When one looks at much older sites [51], with ages in the Ma range, the differences between enamel and dentine are both larger than errors and almost entirely more negative for dentine. In this age range, then, differences in U-uptake models may account for differences in calculated age for the Senèze samples in Table 5.

7 Conclusions

Despite the promising suggestion that dentine can be used for dating, given certain parameters, enamel will always be preferred. The signal is stronger, probably because the HAP content is higher, and the lifetime is extremely long.

In the absence of 230Th/234U analyses, assuming that the LU model gives the best age remains uncertain. Nonetheless, within Grun’s data [42] using p > 0.5 provided a maximum limit for enamel samples, while using p = 0 provided a median for dentine samples from caves. In open air sites, p = 0 acted as a median value for both enamel and dentine samples. An implication of the LU assumption is that the dentine must be less sensitive to radiation than is enamel, namely κα (dentine) < κα (enamel). κα depends on the biochemistry for dentine, not its external dose rate or its U concentration, both of which depend on environmental conditions. However, this also suggests that a hypothesis that the only factor responsible for age agreement is κα (dentine) = 0.08 is oversimplified. If that were the case, the EU ages would also agree. It may still be true that the value of κα is critical but that it is not precisely 0.08. Once the value of is found experimentally, other model assumptions such as pen / pden ~ 1 must also be tested.

Thus, this study does not solve all the issues in ESR dating of dentine, merely provides a place to begin. While dentine is less satisfactory than enamel as a dating material, it can add substantial information about tooth ages. In general, the data presented here show that, if we assume κα (dentine) = 0.08, enamel, and dentine LU ages agree within their errors for samples with enamel ages ≤ 400 ka. Where the two ages disagreed, the dentine ages were usually younger than the enamel ages. In samples with enamel ages > 400 ka, systematically smaller dentine ages by either EU or LU calculations, suggest one or more of the following:

  1. 1.

    the dentine signal may have faded;

  2. 2.

    the dentine had experienced U leaching;

  3. 3.

    different uptake models should be assumed for the two different tissues;

  4. 4.

    other diagenetic effects due to fossilization have produced the different ages.

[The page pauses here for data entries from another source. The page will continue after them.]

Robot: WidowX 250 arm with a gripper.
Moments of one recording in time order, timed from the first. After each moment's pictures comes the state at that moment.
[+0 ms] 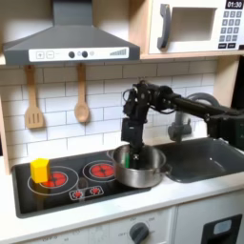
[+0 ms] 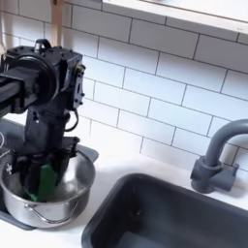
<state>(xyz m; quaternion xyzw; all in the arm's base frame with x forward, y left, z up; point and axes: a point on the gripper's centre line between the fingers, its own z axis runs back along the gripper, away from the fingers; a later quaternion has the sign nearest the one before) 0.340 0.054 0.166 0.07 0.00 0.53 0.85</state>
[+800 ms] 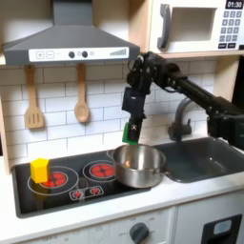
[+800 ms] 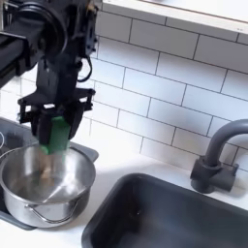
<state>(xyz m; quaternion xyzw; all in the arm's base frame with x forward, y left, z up) 0.360 0.050 0.229 0.05 -0.05 0.49 0.87</state>
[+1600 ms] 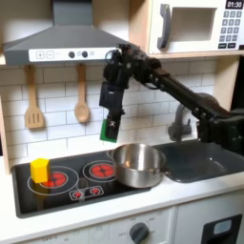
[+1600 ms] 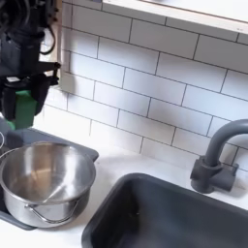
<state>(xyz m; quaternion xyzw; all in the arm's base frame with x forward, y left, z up) 0.353 0.108 0.246 0.05 -0.06 0.52 0.85</state>
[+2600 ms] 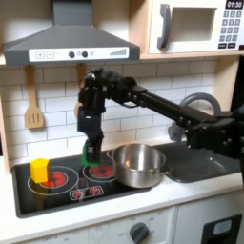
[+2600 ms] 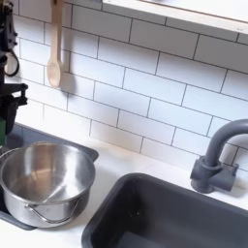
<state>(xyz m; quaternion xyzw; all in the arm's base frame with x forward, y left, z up) 0.349 0.151 0.199 0.03 -0.02 0.53 0.85</state>
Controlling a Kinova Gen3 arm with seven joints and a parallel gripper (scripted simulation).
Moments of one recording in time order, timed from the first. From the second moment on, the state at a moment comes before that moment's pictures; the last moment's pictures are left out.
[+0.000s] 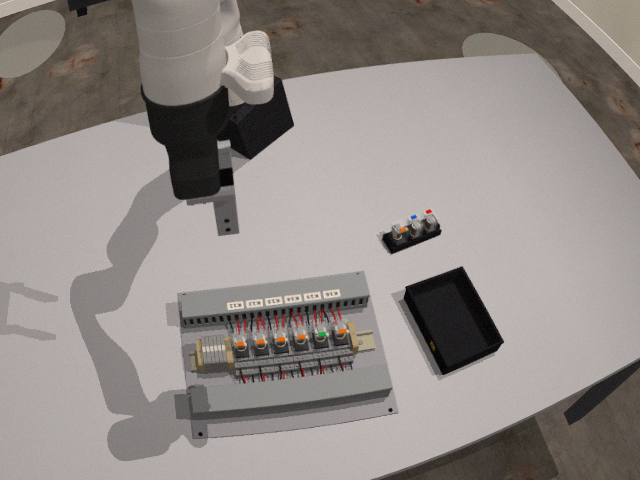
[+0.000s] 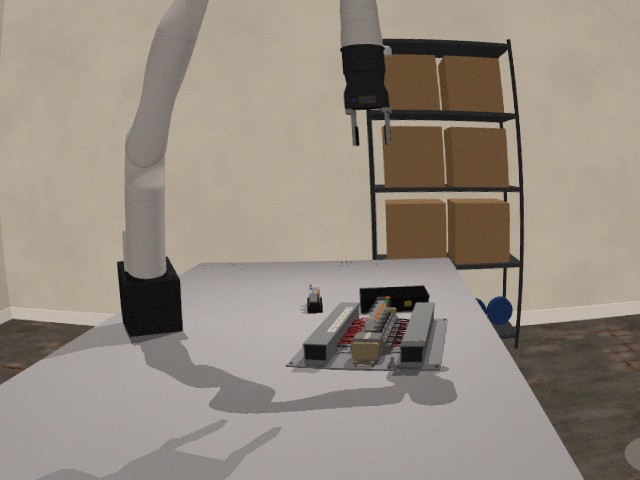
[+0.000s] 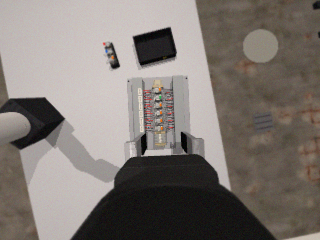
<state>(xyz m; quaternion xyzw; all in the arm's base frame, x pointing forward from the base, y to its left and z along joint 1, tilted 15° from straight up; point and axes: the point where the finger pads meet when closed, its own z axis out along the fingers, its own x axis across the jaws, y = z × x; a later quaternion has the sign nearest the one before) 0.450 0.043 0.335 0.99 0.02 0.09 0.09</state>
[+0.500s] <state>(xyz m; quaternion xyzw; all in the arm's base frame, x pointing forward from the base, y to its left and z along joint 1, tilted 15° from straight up) 0.457 0.033 0.287 0.99 0.02 0.09 0.09</state>
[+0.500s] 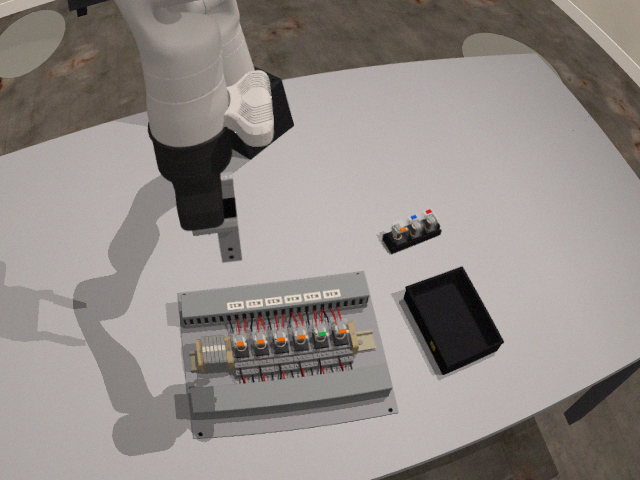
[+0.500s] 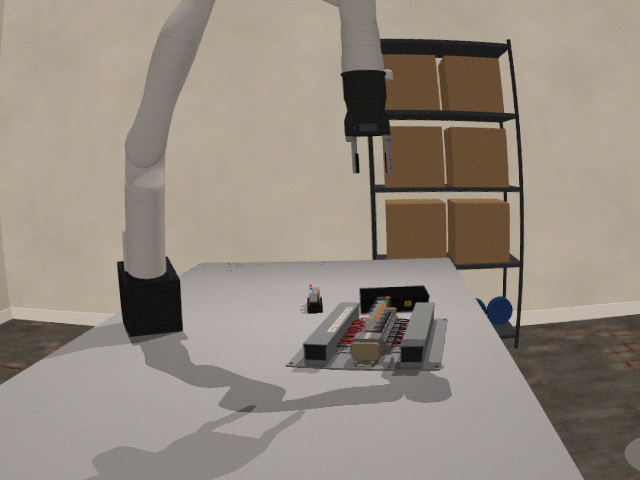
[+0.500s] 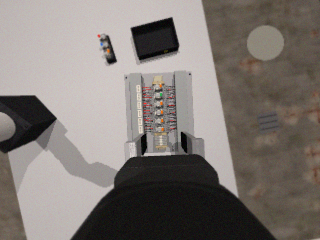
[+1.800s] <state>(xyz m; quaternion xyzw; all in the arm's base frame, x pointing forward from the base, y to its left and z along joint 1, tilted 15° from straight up) 0.473 0.012 0.179 0.99 0.02 0.09 0.09</state>
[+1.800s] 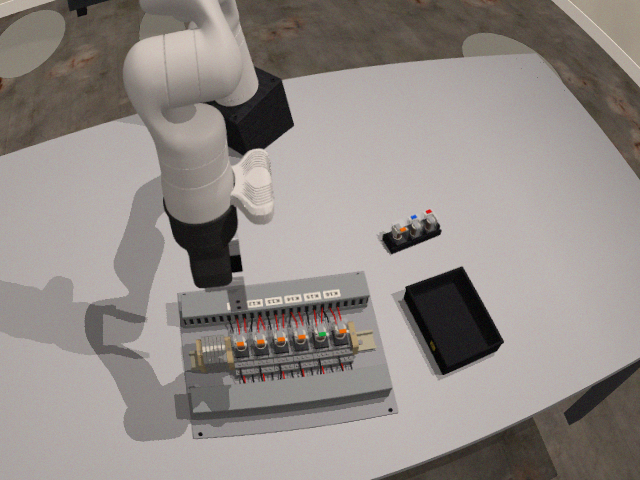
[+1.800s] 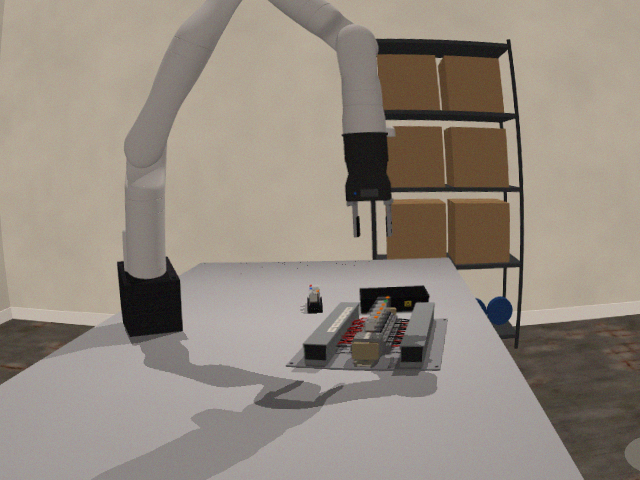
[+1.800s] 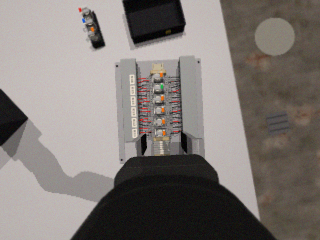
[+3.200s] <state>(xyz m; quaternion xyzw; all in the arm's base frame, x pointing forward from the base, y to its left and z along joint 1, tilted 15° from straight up) 0.470 0.006 0.169 0.99 0.02 0.09 0.10</state>
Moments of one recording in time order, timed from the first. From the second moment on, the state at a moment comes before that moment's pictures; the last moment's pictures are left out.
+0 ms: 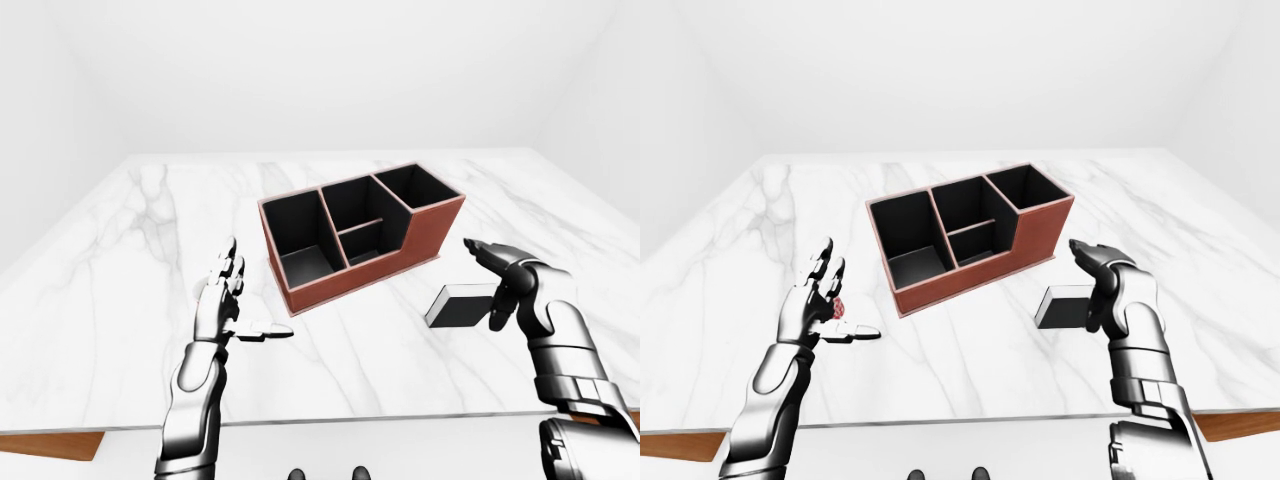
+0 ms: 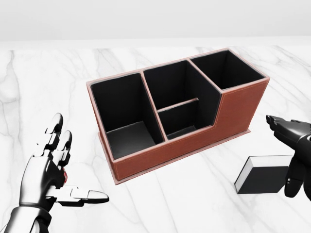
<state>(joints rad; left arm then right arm) 0.00 0.06 0.11 -0.15 -0.08 0.09 -0.17 -0.48 -0.50 -0.18 0.39 -1.18 0.09 0.70</state>
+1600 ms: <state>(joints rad) 0.03 0.05 0.11 -0.20 -0.08 0.09 -0.17 -0.70 -0.43 -0.10 0.32 -1.05 0.09 0.64</state>
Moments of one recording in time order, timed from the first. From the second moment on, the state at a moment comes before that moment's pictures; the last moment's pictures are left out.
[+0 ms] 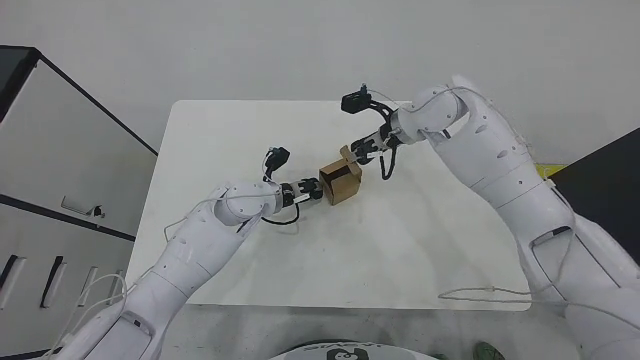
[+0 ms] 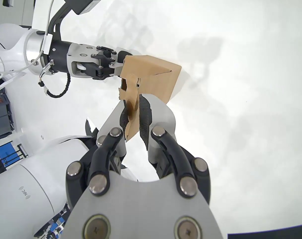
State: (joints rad) left arm 1.10 -1.19 -0.86 -1.25 0.03 0.12 -0.62; right arm -0.59 -1.21 0.74 -1.15 -0.31 -0.17 1.33
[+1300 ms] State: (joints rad) left arm 1.10 -1.19 -0.86 -1.25 0.03 0.12 -0.62; right arm -0.52 -1.31 0.50 -1.24 -0.63 -0.06 1.37
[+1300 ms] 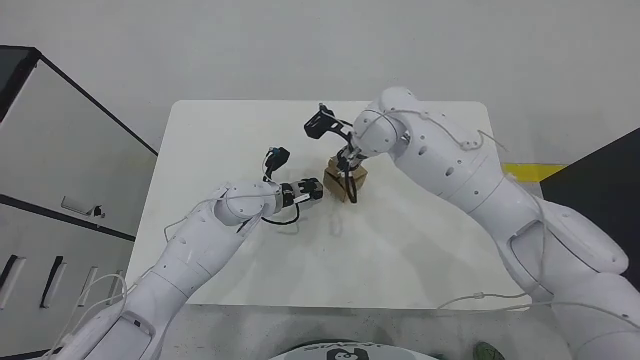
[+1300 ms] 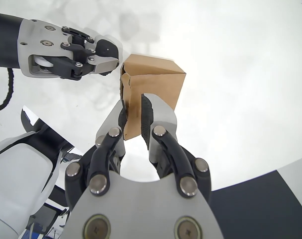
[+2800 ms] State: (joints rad) left arm 1.10 -1.19 -0.86 -1.25 0.03 0.12 -0.62; right arm -0.53 -1.36 0.49 -1.17 -0.68 -0.09 1.42
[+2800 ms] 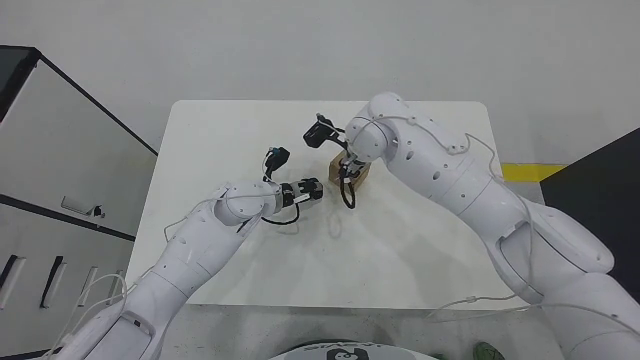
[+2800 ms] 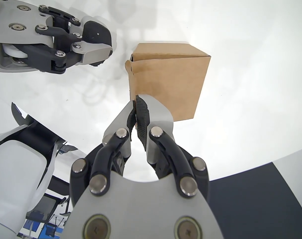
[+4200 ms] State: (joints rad) left arm 1.10 -1.19 -0.86 -1.25 0.03 0.12 -0.62; right arm -0.56 -1.37 0.55 -1.18 -0.79 -0.06 1.42
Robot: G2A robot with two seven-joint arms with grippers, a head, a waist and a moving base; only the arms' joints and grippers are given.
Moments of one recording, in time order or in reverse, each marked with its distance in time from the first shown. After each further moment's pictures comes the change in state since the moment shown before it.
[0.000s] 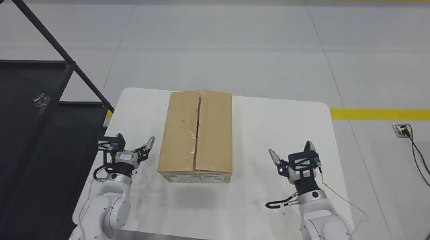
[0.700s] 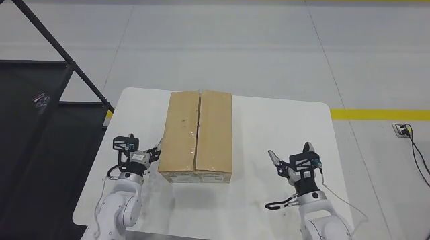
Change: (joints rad) left arm -0.052 -0.023 0.093 0.073 0.058 0.031 0.031; right arm -0.006 -0.010 0.012 0.020 0.033 -0.029 -0.028
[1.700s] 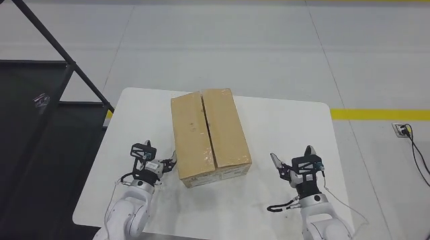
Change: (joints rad) left arm 0.052 -0.011 0.043 -0.035 0.075 -0.088 -0.008; right arm -0.024 -0.017 0.027 0.020 0.003 -0.022 -0.019
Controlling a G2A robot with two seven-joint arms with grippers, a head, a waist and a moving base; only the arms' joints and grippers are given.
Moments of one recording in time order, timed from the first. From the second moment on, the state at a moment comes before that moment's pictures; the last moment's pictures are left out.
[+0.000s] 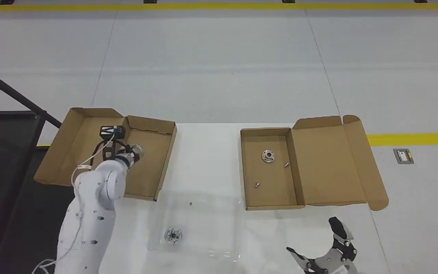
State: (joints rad) left arm 0.81 -1.24 -1.47 -1.29 1.29 0.07 -0.78; right arm -1.92 -1.22 1.56 -2.07 -1.65 -0.21 -0.79
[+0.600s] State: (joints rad) left arm 0.52 -1.32 -1.22 -0.75 1.32 0.16 -0.64; right arm -1.92 -1.22 1.56 -2.07 -1.65 -0.21 -0.79
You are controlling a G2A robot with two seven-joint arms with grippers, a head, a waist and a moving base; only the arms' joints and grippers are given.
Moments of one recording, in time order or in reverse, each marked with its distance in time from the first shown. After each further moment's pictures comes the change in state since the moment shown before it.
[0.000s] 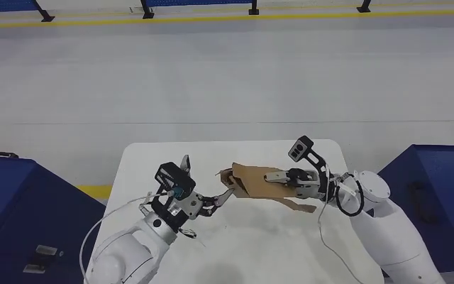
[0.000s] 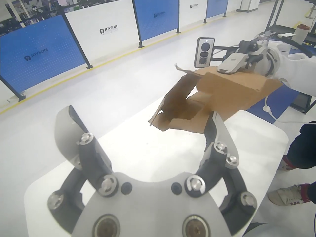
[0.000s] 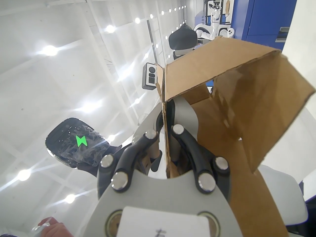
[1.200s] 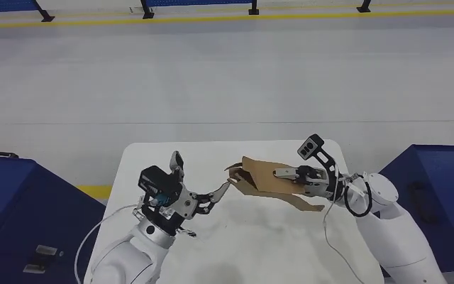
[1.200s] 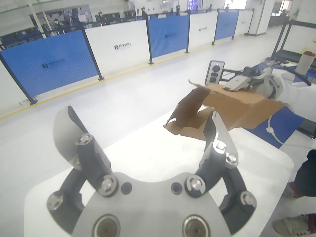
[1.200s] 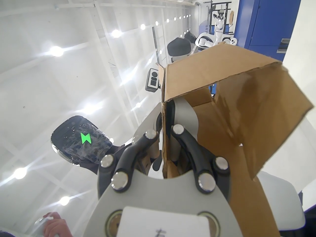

Infrared spectroscopy has been used to study changes in crystallinity and electron microscopy to look for recrystallization [52]. In our preliminary study, older samples came from open air sites, while the younger teeth were taken from caves. As noted by Grün, open air sites more likely experience environmental change, especially erosion and increased water percolation which potentially favor changes in U uptake rates, thus making RU models more likely [41]. Further investigation into dentine dating parameters, including its α-efficiency, signal lifetime, and U uptake models, will extend these results to other sites and, if systematic changes are found, possibly to other age ranges.